Pagination and redirected URL

geo · December 17, 2019, 2:27pm

I have a problem with pagination when using Web Scraper. The problem is that the URL in the address bar of the site I want to scrape is repeatedly redirected to the first page of the website. So when I want to scrape …. p[2-5], this results in a csv-file with four times the same contents: those of the first page.

During the scraping process, I see all pages pass by, and after each page I see the first page again, where it’s redirected to (and is apparently scraped after the redirection). Does someone have an idea how I can scrape every page with the right contents?

Thanks in advance!

Url: https://www.funda.nl/en/huur/heel-nederland/verhuurd/sorteer-afmelddatum-af/

Sitemap:
{"_id":"rented","startUrl":["https://www.funda.nl/huur/heel-nederland/verhuurd/sorteer-afmelddatum-af/p[2-5]"],"selectors":[{"id":"element","type":"SelectorElement","parentSelectors":["_root"],"selector":"div.search-result-content","multiple":true,"delay":0},{"id":"prijs","type":"SelectorText","parentSelectors":["element"],"selector":"[data-global-id='4979865'] span.search-result-price","multiple":false,"regex":"","delay":0},{"id":"straat","type":"SelectorText","parentSelectors":["element"],"selector":"[data-search-result-item-anchor='86788864'] h2","multiple":false,"regex":"","delay":0},{"id":"postcode","type":"SelectorText","parentSelectors":["element"],"selector":"small","multiple":false,"regex":"","delay":0},{"id":"oppervlak","type":"SelectorText","parentSelectors":["element"],"selector":"li span","multiple":false,"regex":"","delay":0},{"id":"prijs2","type":"SelectorText","parentSelectors":["element"],"selector":"span.search-result-price","multiple":false,"regex":"","delay":0}]}

webber · December 18, 2019, 2:42pm

Just an issue with the page itself. For some reason, it does not allow to use new links to navigate through the page.

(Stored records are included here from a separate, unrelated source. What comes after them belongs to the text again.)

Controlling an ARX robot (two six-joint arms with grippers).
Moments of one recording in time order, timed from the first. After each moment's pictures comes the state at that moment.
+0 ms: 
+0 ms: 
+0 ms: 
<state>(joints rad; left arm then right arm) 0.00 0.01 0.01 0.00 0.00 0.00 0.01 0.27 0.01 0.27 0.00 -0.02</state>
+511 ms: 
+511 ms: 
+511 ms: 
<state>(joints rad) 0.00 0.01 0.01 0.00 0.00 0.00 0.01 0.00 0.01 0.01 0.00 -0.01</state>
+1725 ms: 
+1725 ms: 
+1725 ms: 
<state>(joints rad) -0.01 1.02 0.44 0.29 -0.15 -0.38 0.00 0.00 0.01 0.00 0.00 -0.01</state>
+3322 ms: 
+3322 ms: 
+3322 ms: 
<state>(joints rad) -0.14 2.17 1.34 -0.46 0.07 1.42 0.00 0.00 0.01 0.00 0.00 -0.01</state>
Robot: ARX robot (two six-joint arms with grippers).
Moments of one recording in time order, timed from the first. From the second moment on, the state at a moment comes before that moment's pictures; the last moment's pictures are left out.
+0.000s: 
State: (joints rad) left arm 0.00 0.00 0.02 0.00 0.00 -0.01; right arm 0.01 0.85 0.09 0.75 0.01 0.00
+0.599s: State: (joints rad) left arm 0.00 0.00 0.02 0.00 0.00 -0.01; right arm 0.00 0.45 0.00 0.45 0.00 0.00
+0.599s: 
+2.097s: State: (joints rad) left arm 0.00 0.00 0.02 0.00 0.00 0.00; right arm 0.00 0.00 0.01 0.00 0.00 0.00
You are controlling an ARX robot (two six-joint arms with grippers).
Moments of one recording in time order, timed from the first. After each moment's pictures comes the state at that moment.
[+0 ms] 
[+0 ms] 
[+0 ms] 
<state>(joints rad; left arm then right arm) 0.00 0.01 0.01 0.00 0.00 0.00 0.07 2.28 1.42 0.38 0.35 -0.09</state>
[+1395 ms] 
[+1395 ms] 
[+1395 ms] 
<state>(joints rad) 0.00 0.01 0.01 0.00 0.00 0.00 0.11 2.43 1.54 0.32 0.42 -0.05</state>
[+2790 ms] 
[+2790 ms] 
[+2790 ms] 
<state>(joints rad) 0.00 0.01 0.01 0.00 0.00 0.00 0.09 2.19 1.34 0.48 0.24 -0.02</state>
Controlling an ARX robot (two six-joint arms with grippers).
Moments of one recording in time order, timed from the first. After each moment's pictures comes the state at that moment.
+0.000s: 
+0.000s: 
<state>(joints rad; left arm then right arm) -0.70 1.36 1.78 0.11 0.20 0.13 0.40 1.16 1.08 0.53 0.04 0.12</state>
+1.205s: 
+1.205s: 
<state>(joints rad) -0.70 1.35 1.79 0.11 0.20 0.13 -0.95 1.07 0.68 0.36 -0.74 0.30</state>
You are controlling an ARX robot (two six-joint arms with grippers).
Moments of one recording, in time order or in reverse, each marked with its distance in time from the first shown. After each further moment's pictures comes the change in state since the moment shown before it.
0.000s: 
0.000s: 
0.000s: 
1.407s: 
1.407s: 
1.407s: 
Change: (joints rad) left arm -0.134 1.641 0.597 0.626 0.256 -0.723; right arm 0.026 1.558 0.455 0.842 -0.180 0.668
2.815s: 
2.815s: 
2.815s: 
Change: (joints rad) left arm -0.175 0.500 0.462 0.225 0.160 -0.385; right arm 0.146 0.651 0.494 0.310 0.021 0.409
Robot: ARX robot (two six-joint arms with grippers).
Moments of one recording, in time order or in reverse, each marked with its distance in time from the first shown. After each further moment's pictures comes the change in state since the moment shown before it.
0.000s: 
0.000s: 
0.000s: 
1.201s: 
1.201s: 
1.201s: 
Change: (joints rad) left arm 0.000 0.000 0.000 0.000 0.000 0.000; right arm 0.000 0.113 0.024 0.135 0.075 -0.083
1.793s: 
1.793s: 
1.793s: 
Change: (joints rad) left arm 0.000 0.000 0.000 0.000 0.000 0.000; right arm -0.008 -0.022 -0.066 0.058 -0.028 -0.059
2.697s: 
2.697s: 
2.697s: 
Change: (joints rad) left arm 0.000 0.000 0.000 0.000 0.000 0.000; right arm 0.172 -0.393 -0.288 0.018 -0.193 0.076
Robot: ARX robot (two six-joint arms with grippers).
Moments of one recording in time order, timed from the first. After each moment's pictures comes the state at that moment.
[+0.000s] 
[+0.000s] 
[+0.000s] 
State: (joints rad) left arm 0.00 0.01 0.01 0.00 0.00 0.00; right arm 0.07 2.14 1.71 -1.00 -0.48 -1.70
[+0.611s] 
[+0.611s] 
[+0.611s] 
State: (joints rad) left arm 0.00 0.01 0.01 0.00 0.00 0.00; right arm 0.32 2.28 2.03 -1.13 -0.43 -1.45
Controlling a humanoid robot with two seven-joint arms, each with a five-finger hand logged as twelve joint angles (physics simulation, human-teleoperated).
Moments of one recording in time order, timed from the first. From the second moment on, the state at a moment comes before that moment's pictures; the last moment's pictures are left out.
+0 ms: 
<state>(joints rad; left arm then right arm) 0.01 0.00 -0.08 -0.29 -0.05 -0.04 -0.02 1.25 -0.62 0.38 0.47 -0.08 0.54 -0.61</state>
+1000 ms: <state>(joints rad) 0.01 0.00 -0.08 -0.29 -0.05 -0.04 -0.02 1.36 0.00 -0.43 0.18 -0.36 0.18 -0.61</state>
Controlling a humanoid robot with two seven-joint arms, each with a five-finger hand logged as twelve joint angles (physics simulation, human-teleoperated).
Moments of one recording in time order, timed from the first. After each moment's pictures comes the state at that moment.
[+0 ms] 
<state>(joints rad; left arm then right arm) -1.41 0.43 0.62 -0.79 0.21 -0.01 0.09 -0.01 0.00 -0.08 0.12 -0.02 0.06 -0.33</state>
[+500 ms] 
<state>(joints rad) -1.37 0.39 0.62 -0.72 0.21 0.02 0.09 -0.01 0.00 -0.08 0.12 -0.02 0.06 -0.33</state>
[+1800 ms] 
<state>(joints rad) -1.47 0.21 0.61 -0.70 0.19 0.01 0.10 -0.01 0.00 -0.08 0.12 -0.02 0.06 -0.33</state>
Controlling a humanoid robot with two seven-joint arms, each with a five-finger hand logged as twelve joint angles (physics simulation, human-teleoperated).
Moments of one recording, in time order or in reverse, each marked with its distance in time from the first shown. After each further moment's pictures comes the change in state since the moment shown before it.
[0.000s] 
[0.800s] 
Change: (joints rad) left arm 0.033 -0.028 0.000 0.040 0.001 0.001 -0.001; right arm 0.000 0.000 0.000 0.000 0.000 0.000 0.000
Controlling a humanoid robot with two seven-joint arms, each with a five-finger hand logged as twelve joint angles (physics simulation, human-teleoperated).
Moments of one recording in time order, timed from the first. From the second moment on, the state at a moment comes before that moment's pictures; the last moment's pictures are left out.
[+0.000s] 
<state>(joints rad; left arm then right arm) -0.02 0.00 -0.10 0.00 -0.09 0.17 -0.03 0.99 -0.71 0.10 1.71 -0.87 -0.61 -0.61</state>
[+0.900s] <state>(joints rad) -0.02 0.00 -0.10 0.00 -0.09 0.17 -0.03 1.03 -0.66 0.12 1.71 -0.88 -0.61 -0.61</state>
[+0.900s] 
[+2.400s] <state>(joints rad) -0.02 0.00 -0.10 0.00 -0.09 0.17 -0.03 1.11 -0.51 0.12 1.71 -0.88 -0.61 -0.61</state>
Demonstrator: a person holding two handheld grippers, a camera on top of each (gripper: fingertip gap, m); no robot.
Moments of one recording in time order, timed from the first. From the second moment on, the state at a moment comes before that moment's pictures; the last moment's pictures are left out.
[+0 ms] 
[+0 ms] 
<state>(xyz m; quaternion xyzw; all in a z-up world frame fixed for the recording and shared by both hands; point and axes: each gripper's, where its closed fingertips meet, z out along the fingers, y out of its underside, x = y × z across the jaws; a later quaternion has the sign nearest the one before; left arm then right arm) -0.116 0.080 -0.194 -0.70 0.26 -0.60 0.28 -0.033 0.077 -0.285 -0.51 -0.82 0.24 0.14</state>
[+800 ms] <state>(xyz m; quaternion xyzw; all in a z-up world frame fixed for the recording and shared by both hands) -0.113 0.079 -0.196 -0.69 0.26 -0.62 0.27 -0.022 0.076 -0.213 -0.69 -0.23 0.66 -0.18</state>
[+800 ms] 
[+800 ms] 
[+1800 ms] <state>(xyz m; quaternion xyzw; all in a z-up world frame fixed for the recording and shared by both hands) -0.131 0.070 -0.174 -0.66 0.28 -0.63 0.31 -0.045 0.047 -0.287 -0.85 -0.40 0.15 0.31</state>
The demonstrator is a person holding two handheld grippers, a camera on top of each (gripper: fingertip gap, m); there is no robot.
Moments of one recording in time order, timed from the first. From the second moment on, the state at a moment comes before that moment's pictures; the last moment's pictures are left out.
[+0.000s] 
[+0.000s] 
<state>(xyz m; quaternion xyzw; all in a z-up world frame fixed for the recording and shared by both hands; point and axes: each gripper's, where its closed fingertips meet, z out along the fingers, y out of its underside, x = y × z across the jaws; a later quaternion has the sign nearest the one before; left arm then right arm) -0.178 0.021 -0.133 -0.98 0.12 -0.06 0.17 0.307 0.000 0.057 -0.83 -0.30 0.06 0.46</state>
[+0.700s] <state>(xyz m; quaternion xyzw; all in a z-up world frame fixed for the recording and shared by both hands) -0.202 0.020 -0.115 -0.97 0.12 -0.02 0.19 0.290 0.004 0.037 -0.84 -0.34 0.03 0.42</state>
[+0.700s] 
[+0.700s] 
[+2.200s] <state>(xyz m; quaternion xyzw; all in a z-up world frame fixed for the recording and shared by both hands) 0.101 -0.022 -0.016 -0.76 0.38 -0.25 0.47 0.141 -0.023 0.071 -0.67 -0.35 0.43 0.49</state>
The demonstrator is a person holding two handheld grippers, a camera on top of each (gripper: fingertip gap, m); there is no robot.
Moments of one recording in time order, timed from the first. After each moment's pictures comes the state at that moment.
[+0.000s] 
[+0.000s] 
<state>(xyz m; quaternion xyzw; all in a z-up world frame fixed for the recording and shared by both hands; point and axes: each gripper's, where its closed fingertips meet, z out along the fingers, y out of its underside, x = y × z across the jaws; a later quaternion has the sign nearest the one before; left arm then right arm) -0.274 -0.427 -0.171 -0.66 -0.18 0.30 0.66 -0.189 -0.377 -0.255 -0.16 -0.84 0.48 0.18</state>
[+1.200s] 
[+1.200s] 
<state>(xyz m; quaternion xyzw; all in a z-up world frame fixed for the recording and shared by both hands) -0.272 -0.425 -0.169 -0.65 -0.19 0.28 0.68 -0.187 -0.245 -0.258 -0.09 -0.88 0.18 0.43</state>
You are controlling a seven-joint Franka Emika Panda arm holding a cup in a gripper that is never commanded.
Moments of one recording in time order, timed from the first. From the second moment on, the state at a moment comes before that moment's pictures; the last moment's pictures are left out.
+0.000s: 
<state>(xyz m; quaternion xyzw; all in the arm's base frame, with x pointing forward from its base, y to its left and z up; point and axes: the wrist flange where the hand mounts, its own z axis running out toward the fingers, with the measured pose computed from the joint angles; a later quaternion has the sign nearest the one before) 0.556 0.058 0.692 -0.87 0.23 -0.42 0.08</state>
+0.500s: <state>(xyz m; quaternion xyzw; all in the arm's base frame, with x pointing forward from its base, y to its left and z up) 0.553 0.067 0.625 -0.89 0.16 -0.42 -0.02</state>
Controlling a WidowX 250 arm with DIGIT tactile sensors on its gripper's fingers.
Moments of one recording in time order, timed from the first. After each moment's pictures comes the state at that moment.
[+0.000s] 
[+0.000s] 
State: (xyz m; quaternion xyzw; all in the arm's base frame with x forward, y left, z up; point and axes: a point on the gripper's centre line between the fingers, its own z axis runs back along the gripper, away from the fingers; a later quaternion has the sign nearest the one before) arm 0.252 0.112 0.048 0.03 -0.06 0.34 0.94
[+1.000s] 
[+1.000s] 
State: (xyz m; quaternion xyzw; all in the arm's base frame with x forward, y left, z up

You can use an Element Click selector to paginate through an hope you will not run out of RAM, as there are quite a lot of pages to iterate through.

If you do run out of RAM and the scraper crashes, you can try and filter the results down a bit and split this into multiple sitemaps to increase the chances to get through all of the pages.

{"_id":"rented","startUrl":["https://www.funda.nl/huur/heel-nederland/verhuurd/sorteer-afmelddatum-af/"],"selectors":[{"id":"element","type":"SelectorElementClick","parentSelectors":["_root"],"selector":"div.search-result-content","multiple":true,"delay":"1000","clickElementSelector":".pagination > a[rel=\"next\"]","clickType":"clickMore","discardInitialElements":"do-not-discard","clickElementUniquenessType":"uniqueCSSSelector"},{"id":"prijs","type":"SelectorText","parentSelectors":["element"],"selector":"[data-global-id='4979865'] span.search-result-price","multiple":false,"regex":"","delay":0},{"id":"straat","type":"SelectorText","parentSelectors":["element"],"selector":"[data-search-result-item-anchor='86788864'] h2","multiple":false,"regex":"","delay":0},{"id":"postcode","type":"SelectorText","parentSelectors":["element"],"selector":"small","multiple":false,"regex":"","delay":0},{"id":"oppervlak","type":"SelectorText","parentSelectors":["element"],"selector":"li span","multiple":false,"regex":"","delay":0},{"id":"prijs2","type":"SelectorText","parentSelectors":["element"],"selector":"span.search-result-price","multiple":false,"regex":"","delay":0}]}

geo · December 19, 2019, 12:46pm

Thank you so much for your useful answer. What I did was:

Add an extra filter (resulting in a changed URL), I did this to be able to check the output after a short while;
Change the element selector into the element click selector;
Address the page numbers that are involved.
And it works exactly as I wanted. Thanks again!